不過心裡也坦然,自己本就沒打算半路打道回府,哪能随便被人給吓回去。
何況自己師傅的名聲比他師傅的名聲大的多,自己也不見得打不赢他,憑什麼怕他?
沒道理啊!
褚定芳臉色陰晴不定,他的修為确實不如言忌,但憑他的背景,要保送個躍千愁出去,言忌也不敢把他怎麼樣。
關鍵是躍千愁說出了這番話來,他如果再拍闆的話,就等于明着和言忌作對了。
言忌和霍宗明等人聯合起來的勢力也不小,到時候師傅為了顧全言忌的顔面,隻怕罰的還是自己,當是給言忌一個交待。

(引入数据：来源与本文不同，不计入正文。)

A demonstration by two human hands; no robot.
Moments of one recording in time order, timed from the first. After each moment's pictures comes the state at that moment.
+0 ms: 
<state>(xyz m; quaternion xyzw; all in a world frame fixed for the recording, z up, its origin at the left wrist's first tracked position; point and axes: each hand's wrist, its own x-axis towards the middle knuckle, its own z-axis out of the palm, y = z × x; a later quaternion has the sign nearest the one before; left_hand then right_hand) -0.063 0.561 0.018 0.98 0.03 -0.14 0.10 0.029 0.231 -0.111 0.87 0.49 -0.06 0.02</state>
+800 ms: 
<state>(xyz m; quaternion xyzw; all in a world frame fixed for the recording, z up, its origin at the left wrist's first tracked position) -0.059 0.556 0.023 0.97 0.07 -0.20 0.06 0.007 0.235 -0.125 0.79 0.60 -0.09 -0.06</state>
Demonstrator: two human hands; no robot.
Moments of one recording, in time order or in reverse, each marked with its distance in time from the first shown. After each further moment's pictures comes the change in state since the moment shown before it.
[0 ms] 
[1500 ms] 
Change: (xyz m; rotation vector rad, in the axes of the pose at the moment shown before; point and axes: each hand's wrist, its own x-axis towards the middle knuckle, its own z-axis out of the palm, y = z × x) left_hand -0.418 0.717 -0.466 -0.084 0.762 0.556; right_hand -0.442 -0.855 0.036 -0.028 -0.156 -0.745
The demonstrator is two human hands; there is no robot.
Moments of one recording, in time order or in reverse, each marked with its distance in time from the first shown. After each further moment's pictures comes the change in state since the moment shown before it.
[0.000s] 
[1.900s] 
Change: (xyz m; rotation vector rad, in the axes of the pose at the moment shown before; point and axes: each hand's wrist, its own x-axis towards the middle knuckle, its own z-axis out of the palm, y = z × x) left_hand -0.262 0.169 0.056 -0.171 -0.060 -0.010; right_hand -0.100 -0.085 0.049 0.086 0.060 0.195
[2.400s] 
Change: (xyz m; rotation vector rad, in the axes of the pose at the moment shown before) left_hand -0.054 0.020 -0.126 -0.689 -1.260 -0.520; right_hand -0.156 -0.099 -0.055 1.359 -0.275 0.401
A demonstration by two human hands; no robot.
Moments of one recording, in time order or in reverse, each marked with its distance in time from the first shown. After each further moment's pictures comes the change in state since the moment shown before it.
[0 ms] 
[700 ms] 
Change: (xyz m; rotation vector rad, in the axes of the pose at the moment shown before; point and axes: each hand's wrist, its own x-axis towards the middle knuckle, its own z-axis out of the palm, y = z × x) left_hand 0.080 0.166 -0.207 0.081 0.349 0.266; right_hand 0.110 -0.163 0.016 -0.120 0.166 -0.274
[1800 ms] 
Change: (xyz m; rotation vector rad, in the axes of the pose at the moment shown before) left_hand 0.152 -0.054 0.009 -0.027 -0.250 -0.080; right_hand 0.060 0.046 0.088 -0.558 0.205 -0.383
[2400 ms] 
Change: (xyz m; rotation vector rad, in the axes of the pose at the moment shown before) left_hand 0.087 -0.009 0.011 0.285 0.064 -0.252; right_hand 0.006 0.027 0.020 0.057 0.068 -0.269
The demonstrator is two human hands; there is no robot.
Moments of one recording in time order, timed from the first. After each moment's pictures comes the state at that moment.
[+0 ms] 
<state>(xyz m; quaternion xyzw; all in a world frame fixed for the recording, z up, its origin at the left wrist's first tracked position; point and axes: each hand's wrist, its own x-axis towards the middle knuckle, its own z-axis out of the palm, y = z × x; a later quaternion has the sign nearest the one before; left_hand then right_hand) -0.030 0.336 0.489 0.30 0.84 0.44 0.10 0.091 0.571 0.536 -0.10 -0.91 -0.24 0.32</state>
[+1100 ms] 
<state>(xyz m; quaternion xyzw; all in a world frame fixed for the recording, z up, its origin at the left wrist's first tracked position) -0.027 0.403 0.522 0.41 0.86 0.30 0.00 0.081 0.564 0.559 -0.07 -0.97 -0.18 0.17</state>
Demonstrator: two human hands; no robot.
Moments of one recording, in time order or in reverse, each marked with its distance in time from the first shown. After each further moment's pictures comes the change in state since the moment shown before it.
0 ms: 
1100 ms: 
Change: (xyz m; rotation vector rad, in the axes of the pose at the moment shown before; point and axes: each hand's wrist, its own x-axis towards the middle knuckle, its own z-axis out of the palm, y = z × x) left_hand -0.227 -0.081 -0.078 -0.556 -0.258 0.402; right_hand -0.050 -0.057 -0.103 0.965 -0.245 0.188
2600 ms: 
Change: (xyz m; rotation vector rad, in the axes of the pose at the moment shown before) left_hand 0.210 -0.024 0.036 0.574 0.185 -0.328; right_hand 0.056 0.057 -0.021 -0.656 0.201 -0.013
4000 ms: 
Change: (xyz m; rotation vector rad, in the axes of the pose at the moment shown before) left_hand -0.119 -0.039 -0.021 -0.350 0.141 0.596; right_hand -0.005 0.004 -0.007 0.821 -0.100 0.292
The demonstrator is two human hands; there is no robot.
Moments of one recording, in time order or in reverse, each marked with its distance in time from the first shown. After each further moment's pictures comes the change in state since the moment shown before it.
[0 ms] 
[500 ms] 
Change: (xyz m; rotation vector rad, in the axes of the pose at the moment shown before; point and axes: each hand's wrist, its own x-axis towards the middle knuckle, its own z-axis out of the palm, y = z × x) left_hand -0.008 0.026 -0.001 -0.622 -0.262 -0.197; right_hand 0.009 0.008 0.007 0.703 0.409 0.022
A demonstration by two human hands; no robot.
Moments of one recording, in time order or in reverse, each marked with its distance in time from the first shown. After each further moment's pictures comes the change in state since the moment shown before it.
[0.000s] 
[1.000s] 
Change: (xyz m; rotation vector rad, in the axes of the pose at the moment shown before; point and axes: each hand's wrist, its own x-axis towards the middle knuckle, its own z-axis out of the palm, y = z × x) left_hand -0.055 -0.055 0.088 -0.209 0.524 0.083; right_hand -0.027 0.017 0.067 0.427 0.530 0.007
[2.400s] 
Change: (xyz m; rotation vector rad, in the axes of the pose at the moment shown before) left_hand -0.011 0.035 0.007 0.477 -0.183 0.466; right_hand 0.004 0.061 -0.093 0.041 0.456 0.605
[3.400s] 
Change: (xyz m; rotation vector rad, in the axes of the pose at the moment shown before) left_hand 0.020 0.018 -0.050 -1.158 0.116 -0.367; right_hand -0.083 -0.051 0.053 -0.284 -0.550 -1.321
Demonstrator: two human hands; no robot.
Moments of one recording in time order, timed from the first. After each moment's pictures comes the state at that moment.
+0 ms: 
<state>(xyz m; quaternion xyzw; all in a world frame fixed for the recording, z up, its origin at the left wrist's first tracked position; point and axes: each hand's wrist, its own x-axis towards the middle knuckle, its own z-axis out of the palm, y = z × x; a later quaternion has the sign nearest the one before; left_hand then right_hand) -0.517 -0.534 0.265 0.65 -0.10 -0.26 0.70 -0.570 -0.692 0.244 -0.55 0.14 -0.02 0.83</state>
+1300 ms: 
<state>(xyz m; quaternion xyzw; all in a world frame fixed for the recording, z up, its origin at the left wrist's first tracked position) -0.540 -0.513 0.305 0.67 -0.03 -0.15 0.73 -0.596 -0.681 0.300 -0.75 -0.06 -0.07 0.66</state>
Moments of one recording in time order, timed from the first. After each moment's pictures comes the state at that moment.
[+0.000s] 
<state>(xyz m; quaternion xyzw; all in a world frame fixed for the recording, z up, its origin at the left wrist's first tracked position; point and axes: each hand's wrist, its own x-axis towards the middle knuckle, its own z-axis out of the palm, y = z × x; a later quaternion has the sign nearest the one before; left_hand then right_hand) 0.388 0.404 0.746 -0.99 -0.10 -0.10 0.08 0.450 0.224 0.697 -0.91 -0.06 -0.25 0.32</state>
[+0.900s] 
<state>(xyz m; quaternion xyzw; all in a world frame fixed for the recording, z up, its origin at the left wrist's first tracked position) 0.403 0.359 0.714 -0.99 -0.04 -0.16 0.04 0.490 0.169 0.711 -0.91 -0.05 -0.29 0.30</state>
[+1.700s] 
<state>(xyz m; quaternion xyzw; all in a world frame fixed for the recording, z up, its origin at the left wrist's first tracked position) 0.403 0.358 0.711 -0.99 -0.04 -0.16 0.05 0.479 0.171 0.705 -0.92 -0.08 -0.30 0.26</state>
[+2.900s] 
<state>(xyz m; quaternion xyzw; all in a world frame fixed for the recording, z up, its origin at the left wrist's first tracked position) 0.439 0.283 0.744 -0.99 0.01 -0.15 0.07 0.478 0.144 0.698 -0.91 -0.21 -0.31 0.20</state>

自信滿滿的出場,結果一出來就丢了個大臉,褚定芳當即有些惱羞成怒的轉變話鋒道:“聽說你自稱化神期以下的天下第一人?
”
躍千愁揮手指了指地上的十四具屍體,傲然道:“目前來說,事實确實如此。
”
“聽說隻要是化神期以下的修士,能拿出一百萬上品靈石,就能和你打一場?
”褚定芳的語氣逼人。
躍千愁冷笑笑不語,收了一隻裝了一千一百萬上品靈石的儲物袋,将另一隻扔到了文瑞跟前,以實際行動告訴對方悉聽尊便。
褚定芳目光冷冽的摸出一隻儲物袋。
頭也不回的扔了過來。
弄竹瞅着地上的儲物袋算算,這家夥已經殺了十五個人,等于撈了一千五百萬上品靈石。
這活幹的好,就算一座産量高點的靈石礦,隻怕一年也不見得能開采到這麼多靈石吧?